I think probably not. This only matters if our priors are nearly identical, and I don't think there is a fully specified objective prior on all possible universes.
Also, I don't think this is the right question to ask. We who have not formed binding per-commitments under a veil of ignorance should be glad of it, and should not pay taxes to imaginary worlds.
Now, if we accept that we want our agents to continue updating (at least until they know what we know) - how do we achieve this?
I suppose there are two routes.
The first is that we do not give them the option to self-modify. I actually think this can be reasonable. We only need to win this battle until the agents reach roughly our level of intelligence, and we probably don't want even an aligned agent messing with its source code until then. This solution probably seems ugly to some, because it involves building an agent that does not tile. However, (perhaps benefiting from the perspective of AEDT w.r.t. rOSI) I don't see this as a terrible problem. I think that not being able to fully trust that you control the actions of your future selves is actually a core embeddedness problem - which appears also in e.g. action corruption. Why assume it away by only studying agents that tile? Also, as I've argued above, the agents that rise to power probably aren't the ones that lock in their policies too early. So, I think it is reasonable to study the pre-tiling phase of agent development.
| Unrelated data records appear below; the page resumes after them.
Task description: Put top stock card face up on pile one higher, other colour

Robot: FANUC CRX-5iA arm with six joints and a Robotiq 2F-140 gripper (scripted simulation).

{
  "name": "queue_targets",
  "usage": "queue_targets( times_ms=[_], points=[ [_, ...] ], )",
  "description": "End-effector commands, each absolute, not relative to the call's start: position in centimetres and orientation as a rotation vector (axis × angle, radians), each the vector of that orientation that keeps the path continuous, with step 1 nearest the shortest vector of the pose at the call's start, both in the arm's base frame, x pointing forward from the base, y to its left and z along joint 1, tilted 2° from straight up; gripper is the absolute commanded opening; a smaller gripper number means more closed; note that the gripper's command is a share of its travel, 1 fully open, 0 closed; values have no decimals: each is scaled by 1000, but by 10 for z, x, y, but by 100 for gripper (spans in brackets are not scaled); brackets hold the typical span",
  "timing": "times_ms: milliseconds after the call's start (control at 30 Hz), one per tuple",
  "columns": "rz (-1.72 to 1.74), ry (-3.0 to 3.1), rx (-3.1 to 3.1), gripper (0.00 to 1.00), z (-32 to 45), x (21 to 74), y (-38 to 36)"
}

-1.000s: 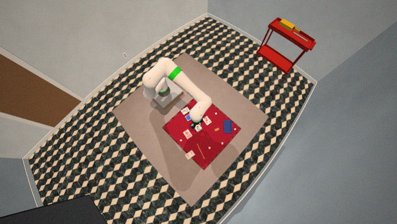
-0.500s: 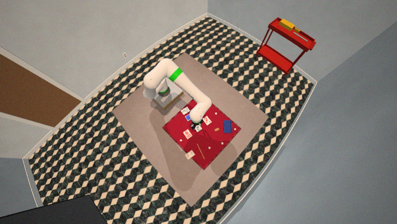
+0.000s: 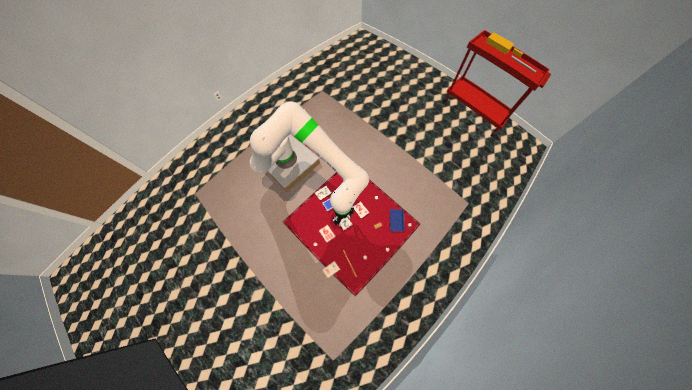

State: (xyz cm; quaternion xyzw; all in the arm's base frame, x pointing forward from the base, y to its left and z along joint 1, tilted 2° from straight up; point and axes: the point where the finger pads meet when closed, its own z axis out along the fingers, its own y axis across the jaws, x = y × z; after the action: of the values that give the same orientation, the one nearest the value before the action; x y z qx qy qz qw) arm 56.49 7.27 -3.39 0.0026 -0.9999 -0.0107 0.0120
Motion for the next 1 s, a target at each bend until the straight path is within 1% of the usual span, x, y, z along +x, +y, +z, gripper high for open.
queue_targets(
  times_ms=[0,700,733,967],
  points=[
    [-33,-3118,8,41,-34,565,73],
    [-33,-3118,8,41,-39,565,73],
    [-33,-3118,8,50,-39,565,73],
    [-33,-3118,8,50,-39,565,73]
  ],
)
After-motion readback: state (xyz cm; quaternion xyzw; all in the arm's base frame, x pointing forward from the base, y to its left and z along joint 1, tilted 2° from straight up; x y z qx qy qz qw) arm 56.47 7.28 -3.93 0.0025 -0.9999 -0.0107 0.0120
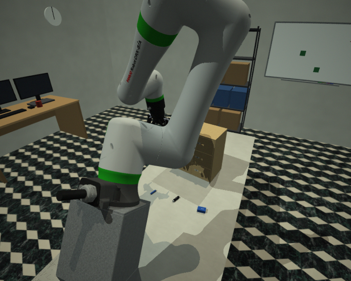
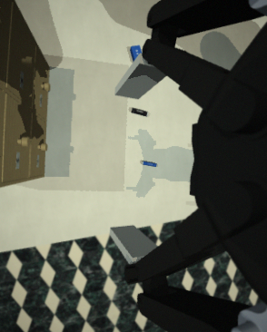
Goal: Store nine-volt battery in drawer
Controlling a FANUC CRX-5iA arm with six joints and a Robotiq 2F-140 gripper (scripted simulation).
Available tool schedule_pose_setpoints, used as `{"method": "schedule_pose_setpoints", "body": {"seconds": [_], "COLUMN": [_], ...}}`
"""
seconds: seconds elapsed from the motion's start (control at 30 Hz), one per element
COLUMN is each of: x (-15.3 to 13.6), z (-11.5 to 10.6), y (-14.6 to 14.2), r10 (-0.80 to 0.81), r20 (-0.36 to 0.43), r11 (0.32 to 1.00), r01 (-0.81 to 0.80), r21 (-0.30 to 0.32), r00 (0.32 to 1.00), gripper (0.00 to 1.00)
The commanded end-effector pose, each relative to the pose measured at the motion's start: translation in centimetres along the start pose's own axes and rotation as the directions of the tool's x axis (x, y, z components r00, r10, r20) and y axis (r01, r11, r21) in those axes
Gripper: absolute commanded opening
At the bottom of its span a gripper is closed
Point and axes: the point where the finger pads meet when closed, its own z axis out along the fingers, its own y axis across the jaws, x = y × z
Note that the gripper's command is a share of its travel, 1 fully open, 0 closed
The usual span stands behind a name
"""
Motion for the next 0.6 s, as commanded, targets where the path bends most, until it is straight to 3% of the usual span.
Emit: {"method": "schedule_pose_setpoints", "body": {"seconds": [0.0, 0.57], "x": [0.7, 2.0], "z": [0.8, 2.4], "y": [0.1, 0.1], "r10": [0.005, 0.005], "r20": [-0.094, -0.271], "r11": [1.0, 1.0], "r01": [-0.005, -0.006], "r21": [-0.005, -0.004], "r00": [0.996, 0.963], "gripper": [1.0, 1.0]}}
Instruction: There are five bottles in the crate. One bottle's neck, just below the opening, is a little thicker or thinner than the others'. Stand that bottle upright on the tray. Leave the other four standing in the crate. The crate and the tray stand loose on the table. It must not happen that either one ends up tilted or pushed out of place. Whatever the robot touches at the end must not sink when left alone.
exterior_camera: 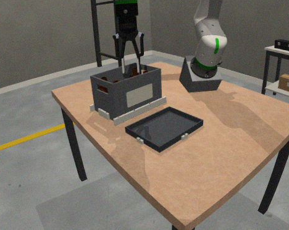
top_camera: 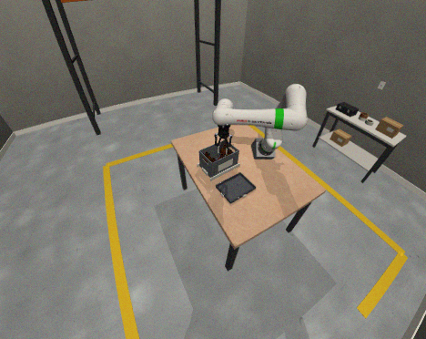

The second route is to somehow design the agent so that it does not initially want to self-modify. This branches into various approaches. For instance, we could design a UDT agent with a very carefully chosen prior that is cautious of self-modification. And/or perhaps we can build a corrigible agent, which only trusts its designers to modify its code. This may be easier in practice than in theory - because finding self-modifications that seem good may be computationally hard - and in this respect, it's somewhat connected to the first route, in that an agent is less likely to desire self-modification if promising self-modifications seem more difficult to find.
Now the question I've been putting off is - should a human try to implement UDT? I'm still not completely sure about this; mostly because I think there are a multitude of considerations at play in practice.
As I've made clear, I don't think it's wise to implement an aggressive form of UDT that pays rent to some kind of hypothetical mathematical multiverse. We dodged that bullet by being incapable of self-modification before ~adulthood, and we should be glad of it - in the real world, there are essentially no Newcomb-like problems, and I don't think we humans have payed any real cost for failing to implement UDT up to this point, except perhaps those of us who are bad at lying about what we would do under counterfactual circumstances.
Really, it makes little sense for any organism developing within this physical universe to, at any early phase of its lifecycle, conceptualize a mathematical multiverse. By the time we can even consider such ensembles, we already know a lot of basic information about how our world works - the "ensembles" we seriously consider are usually much less exotic (in fact, this is probably why the mathematical multiverse seems exotic). We learn about UDT late in the game.
So, if you're thinking of implementing UDT, I recommend implementing it with respect to some reasonably recent set of beliefs about the world - if you haven't decided already, perhaps everything you know at this moment.
However, I think there are a lot of thorny issues here for us mere mortals. Most salient is that we aren't really capable of forming a definitive commitment to UDT; we have to take seriously the possibility that we might be tempted to defect in the future! Also, we can't ignore the complicating issue of computational uncertainty - which makes implementing UDT both more philosophically challenging and more expensive for us. I don't believe that our world is particularly Newcomb-like, so EDT seems like an excellent approximation in practice, even if we were willing and capable of implementing UDT.
But - we should seek to ideally implement something resembling such a conservative form of UDT.